Se dice que los niños son la esperanza del mundo, y bajo ese anhelo, hemos de dejar de estar ociosos, y pelear hondo por salir del arcaico “ojo por ojo”, que lo único que nos hace es que acabemos ciegos de odio. En efecto, otro mundo ha de ser posible cuanto antes.  Para una persona de paz, todo el mundo es su tronco. El desafío pasa por salirse de ese ámbito dominador, que todo lo avasalla y subyuga a su antojo, por vivir la propia entrega de tal manera que los esfuerzos tengan un sentido de vínculo de familia, de lugares fraternos, donde resuenen más los silencios celestes del alma que los ruidos terrenales del cuerpo. Tal vez tengamos que apuntar más alto para reconquistar otro universo más vivo, más humano y también más divino, al despojar de nuestra torpe existencia toda mística poética: un Dios sin verso, un verso sin palabra y una palabra sin pulso. Así, los del pedestal de esta torpe naturaleza, prefieren esconder las lágrimas, ignorar las situaciones dolorosas, esconderlas y encubrirlas. Saber llorar con los demás, esto sí que es compasión.
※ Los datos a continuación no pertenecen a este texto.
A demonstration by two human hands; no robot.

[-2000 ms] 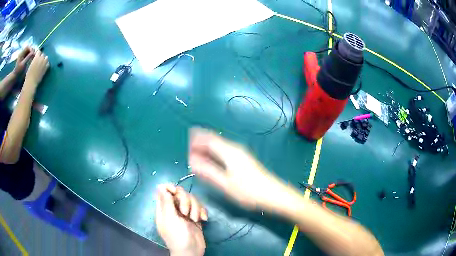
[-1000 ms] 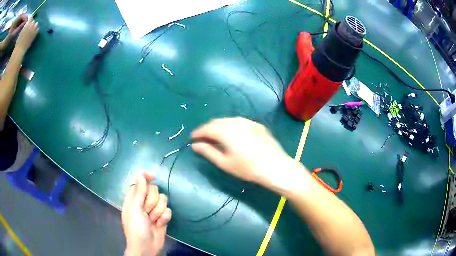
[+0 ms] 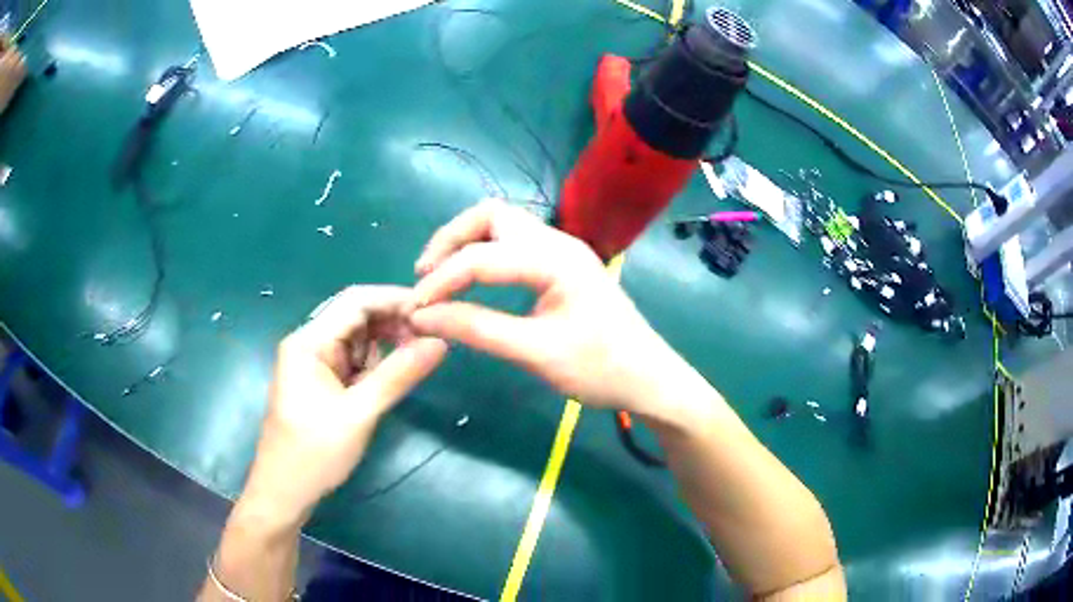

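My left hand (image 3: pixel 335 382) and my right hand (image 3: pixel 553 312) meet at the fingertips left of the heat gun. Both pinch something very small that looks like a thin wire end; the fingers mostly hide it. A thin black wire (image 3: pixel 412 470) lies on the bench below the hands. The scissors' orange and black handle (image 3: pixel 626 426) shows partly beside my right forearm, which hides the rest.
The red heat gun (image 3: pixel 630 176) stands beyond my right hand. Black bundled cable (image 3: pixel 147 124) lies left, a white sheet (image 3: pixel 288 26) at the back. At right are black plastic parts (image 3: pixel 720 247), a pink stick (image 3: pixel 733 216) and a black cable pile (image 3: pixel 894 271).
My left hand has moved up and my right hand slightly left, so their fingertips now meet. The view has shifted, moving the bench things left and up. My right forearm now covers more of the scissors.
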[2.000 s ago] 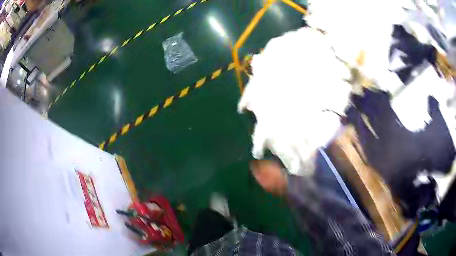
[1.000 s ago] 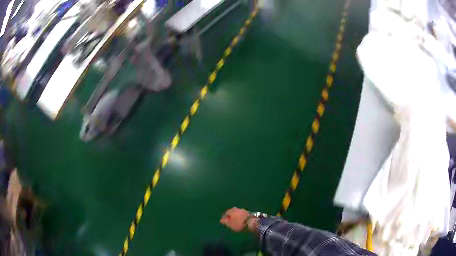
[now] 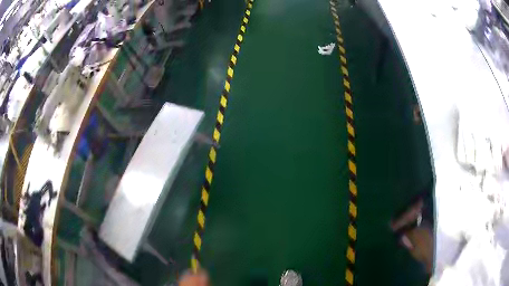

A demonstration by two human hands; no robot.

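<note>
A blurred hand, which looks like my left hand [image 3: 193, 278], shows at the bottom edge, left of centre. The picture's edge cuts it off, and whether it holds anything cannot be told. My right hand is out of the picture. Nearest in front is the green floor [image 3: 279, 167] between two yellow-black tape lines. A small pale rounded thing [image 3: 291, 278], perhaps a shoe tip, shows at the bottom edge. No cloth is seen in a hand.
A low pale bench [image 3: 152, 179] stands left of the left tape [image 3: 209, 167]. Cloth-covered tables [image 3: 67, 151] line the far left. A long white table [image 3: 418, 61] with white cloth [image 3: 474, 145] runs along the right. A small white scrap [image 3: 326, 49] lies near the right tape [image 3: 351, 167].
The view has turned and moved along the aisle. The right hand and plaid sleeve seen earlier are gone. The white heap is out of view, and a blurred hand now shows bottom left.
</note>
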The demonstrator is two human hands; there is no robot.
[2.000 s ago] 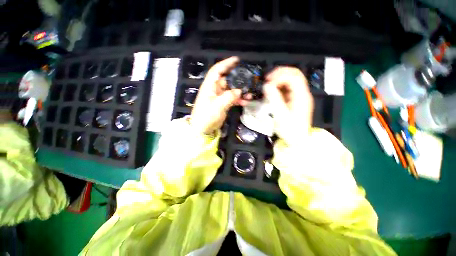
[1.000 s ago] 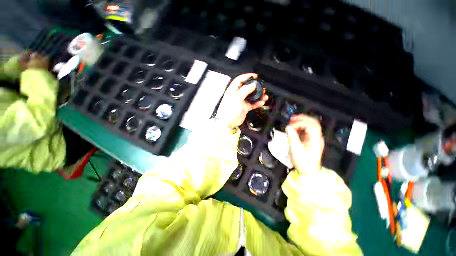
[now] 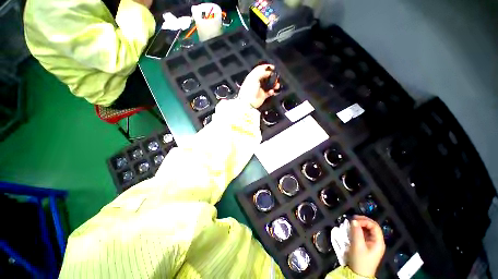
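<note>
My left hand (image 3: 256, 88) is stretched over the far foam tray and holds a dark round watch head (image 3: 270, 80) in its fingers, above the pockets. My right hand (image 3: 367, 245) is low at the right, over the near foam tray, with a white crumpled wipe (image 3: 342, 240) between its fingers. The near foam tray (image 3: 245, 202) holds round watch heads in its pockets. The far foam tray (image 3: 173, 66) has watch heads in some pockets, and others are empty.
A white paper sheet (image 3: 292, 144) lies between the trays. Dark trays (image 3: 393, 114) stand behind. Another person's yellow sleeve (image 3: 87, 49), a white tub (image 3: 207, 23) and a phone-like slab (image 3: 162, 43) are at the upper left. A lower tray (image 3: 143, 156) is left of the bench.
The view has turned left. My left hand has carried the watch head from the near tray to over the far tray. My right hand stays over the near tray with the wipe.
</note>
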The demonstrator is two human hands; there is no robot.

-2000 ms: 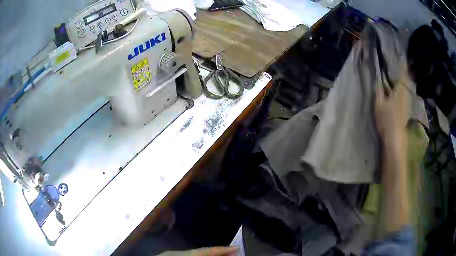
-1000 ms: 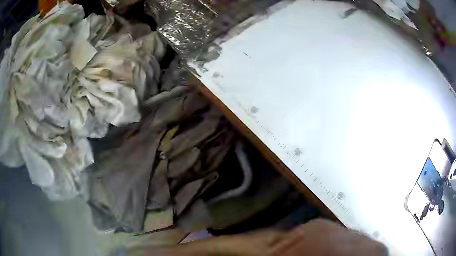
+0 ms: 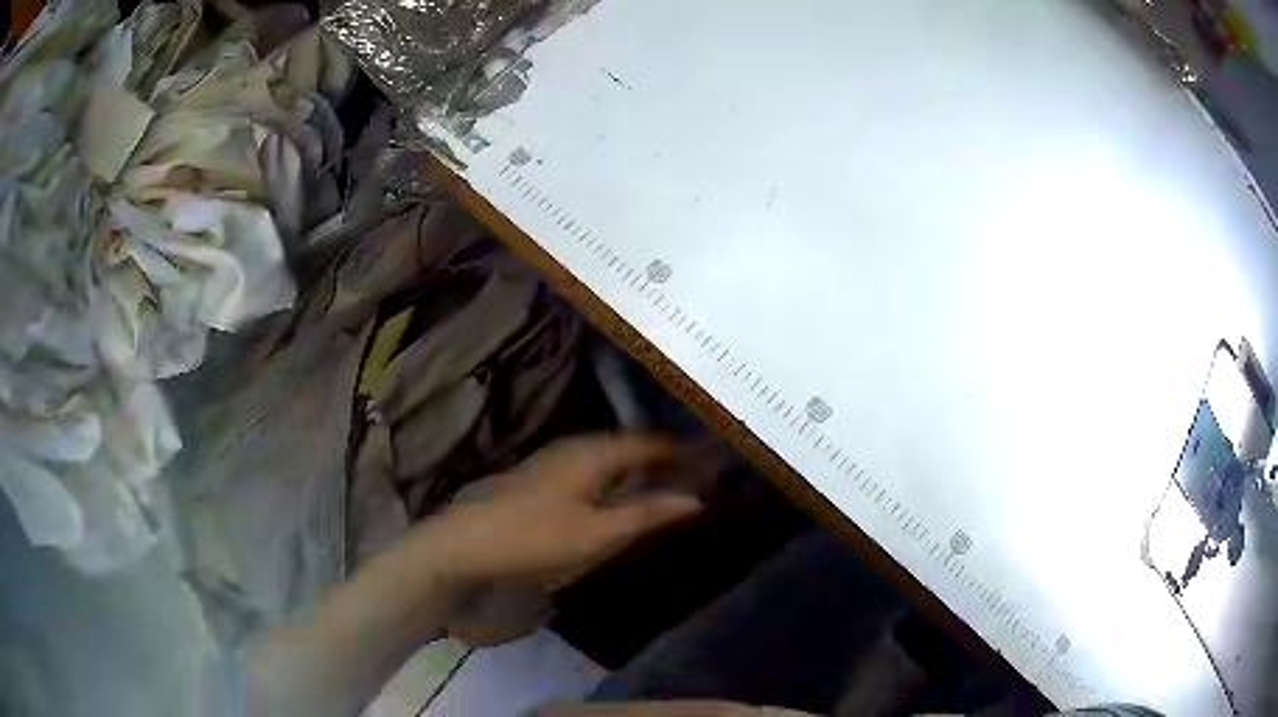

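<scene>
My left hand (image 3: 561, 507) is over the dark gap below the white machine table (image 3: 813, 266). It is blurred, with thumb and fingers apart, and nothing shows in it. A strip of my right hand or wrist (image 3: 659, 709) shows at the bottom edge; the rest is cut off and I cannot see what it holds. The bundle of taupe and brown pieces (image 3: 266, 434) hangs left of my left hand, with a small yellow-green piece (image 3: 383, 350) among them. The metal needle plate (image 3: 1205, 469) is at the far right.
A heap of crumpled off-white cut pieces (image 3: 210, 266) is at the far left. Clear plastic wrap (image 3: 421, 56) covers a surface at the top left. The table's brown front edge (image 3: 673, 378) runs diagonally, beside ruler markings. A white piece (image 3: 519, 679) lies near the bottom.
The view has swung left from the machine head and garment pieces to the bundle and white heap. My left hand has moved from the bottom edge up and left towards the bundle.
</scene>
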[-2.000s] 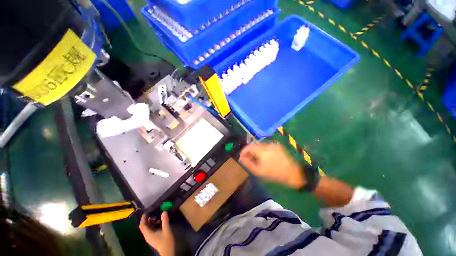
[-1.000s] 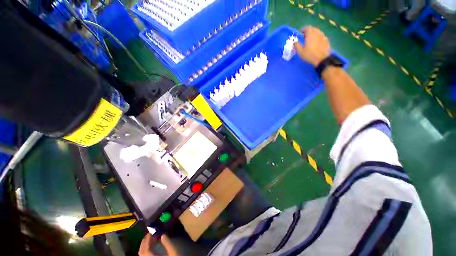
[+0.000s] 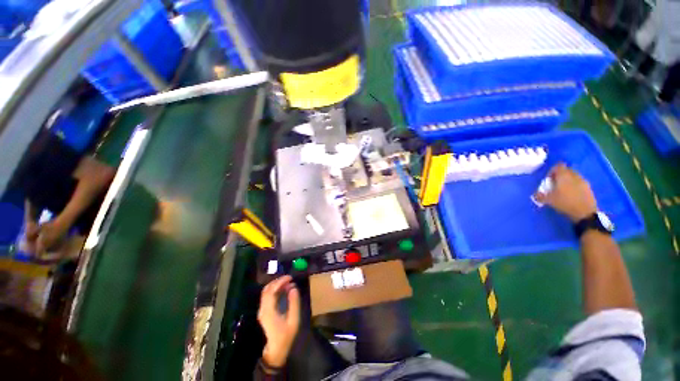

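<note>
My right hand is in the large blue tray, its fingers closed on a small white part. A row of white parts stands along the tray's back side. My left hand is at the front left of the machine, fingers apart, below the left green button; nothing shows in it. A few white parts lie on the cardboard flap. The white wrapped mass sits under the machine head.
Yellow-black guard posts stand at both sides of the machine bed. A small white stick lies on the bed. A green conveyor runs at left, with another person's hands beyond. Stacked blue trays stand behind the large tray.
My view has swung left. My right hand went from beside the machine into the blue tray and now holds a white part there. My left hand stays near the left button.
</note>
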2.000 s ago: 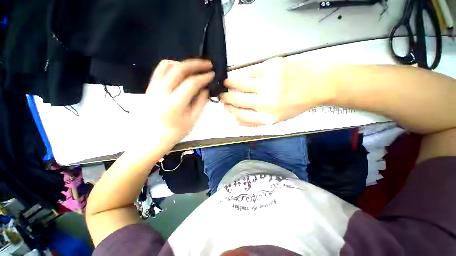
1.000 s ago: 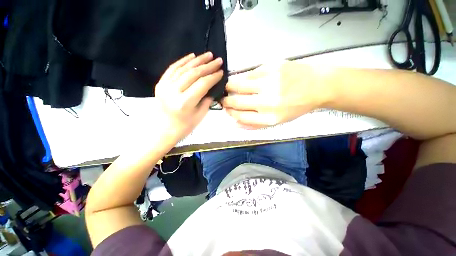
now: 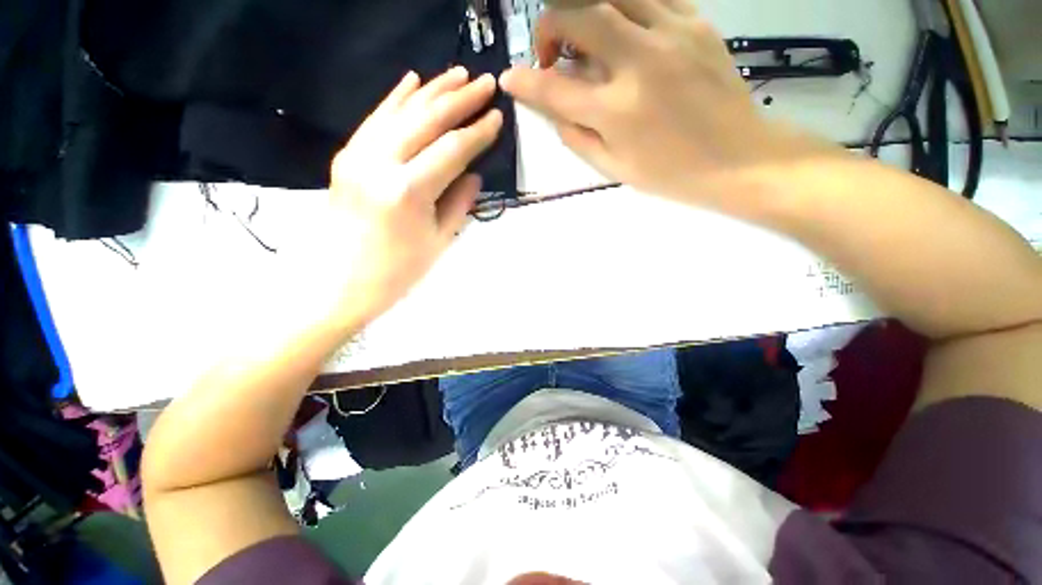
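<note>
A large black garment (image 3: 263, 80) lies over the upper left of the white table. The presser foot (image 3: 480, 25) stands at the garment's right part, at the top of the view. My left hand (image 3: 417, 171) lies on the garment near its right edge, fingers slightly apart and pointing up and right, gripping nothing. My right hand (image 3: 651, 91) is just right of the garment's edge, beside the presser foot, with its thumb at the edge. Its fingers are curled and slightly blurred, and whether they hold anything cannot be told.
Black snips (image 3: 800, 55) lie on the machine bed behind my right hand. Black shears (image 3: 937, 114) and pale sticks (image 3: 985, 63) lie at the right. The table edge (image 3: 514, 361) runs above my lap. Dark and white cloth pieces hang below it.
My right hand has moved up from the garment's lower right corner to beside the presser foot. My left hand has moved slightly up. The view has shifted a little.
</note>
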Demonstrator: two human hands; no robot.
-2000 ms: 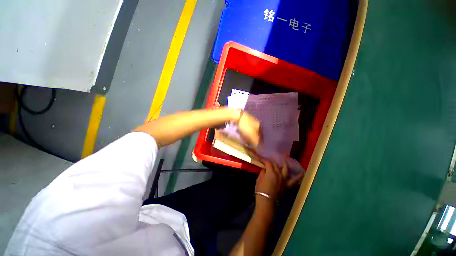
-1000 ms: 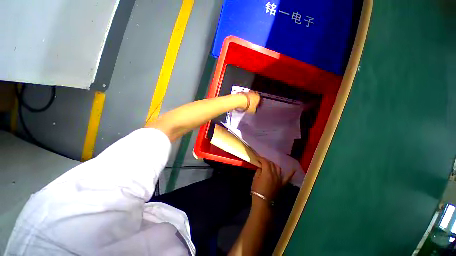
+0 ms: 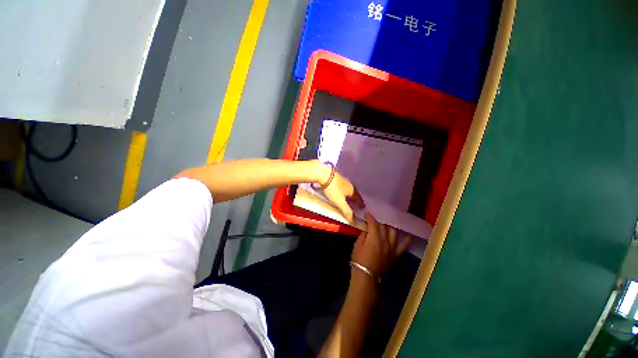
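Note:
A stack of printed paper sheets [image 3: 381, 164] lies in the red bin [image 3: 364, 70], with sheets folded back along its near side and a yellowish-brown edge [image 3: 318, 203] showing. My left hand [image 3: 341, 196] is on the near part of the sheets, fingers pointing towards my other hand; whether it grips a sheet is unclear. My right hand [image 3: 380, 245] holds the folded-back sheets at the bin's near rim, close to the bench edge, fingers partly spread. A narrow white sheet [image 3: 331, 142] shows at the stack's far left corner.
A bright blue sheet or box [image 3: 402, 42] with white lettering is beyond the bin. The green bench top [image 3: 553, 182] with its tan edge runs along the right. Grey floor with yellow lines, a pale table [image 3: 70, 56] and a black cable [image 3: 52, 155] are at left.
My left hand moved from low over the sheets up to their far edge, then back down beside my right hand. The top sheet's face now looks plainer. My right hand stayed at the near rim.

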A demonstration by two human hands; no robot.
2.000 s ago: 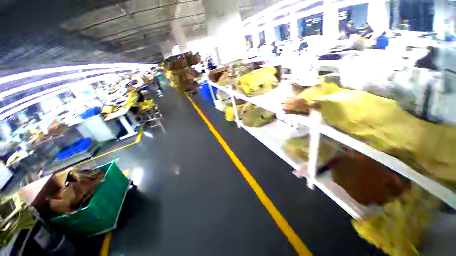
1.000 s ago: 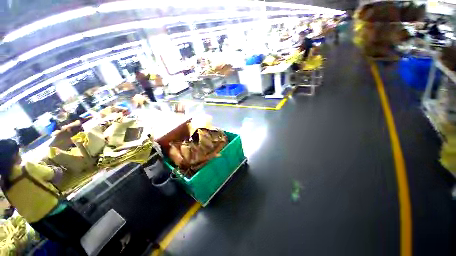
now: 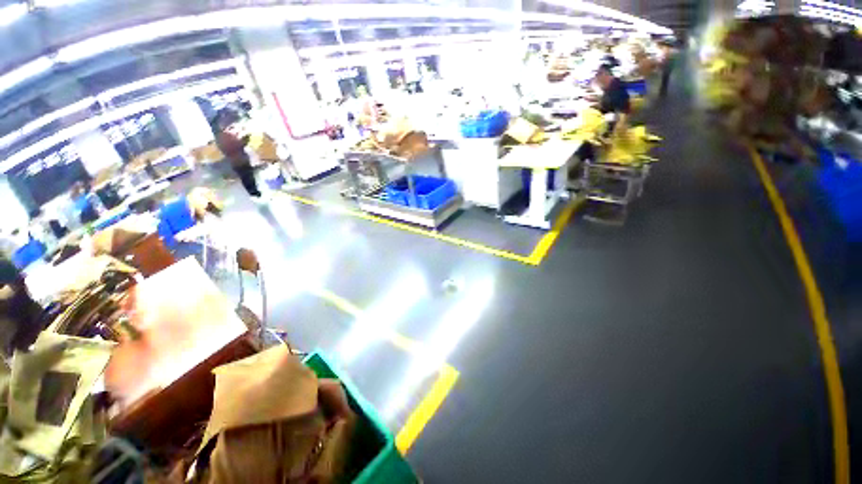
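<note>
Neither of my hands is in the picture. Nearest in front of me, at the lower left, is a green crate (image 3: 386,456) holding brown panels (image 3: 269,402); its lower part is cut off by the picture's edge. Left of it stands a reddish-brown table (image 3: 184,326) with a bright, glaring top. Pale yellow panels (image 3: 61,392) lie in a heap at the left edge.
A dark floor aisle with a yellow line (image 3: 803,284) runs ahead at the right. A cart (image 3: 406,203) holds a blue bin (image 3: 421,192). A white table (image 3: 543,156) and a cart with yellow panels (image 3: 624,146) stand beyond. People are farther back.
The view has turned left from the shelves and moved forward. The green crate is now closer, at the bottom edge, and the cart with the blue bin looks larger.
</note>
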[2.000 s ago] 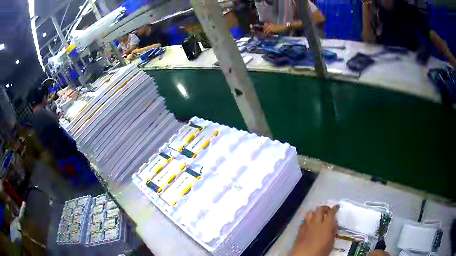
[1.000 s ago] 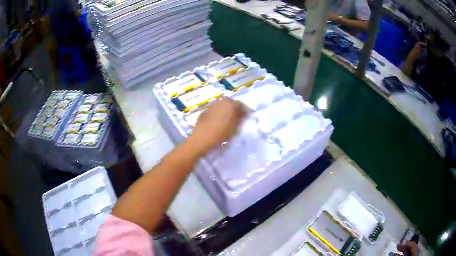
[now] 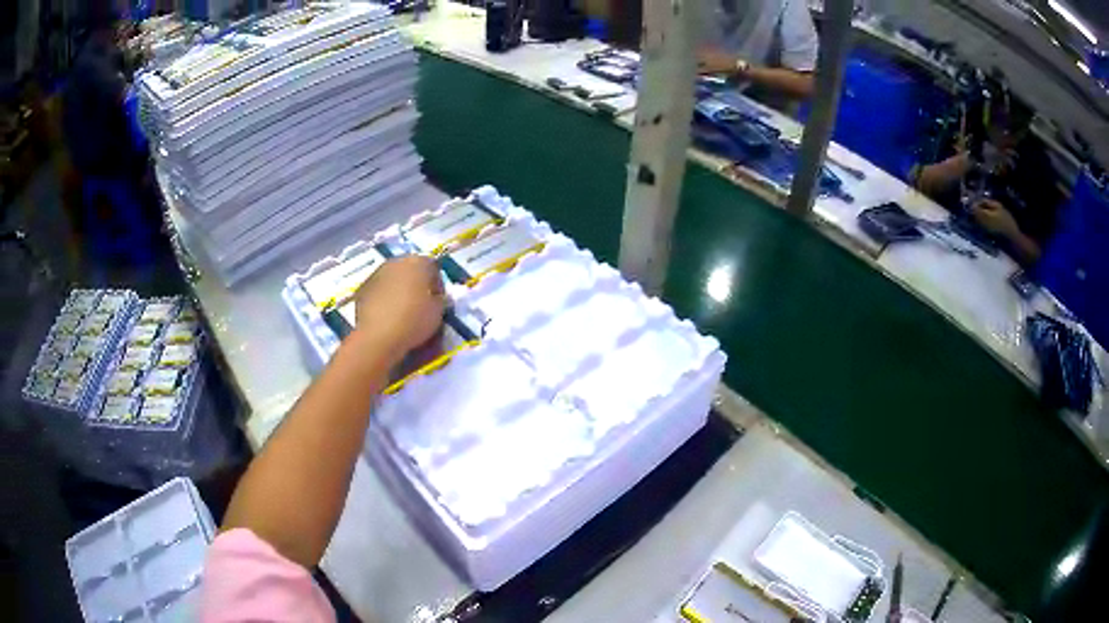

Reaccionar ante lo injusto con sencilla mesura y clemencia, esto también es comprensión. Al fin y al cabo, todos nosotros somos una tribu que hemos de absolvernos recíprocamente, pues el abecedario de las apariencias ha dominado nuestros andares hasta ahora. Conservar la pulsación que soy, con esa inocencia de crío, esto sí que es en suma POESÍA, que nos eleva y purifica. Dejémonos ascender.